#### INFORMATION SUPPLIED

:::::

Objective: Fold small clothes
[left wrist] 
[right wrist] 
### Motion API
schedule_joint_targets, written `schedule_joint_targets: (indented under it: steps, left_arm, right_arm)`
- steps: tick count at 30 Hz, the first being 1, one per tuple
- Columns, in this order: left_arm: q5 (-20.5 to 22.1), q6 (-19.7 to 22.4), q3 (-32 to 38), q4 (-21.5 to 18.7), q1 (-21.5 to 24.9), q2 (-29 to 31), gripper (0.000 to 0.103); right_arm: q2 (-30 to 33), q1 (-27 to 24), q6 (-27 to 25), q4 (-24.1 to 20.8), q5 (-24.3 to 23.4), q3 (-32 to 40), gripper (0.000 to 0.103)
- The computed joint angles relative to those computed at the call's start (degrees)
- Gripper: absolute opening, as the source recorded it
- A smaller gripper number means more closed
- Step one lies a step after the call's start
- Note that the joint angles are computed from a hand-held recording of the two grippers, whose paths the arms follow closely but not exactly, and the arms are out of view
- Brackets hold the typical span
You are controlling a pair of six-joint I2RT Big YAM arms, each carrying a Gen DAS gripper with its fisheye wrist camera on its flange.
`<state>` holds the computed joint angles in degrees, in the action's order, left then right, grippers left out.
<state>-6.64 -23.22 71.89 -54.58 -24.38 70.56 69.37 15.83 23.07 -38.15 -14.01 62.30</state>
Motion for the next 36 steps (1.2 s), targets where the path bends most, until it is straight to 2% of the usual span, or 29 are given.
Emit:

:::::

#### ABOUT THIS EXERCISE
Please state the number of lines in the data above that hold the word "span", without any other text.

#### RESPONSE BELOW
2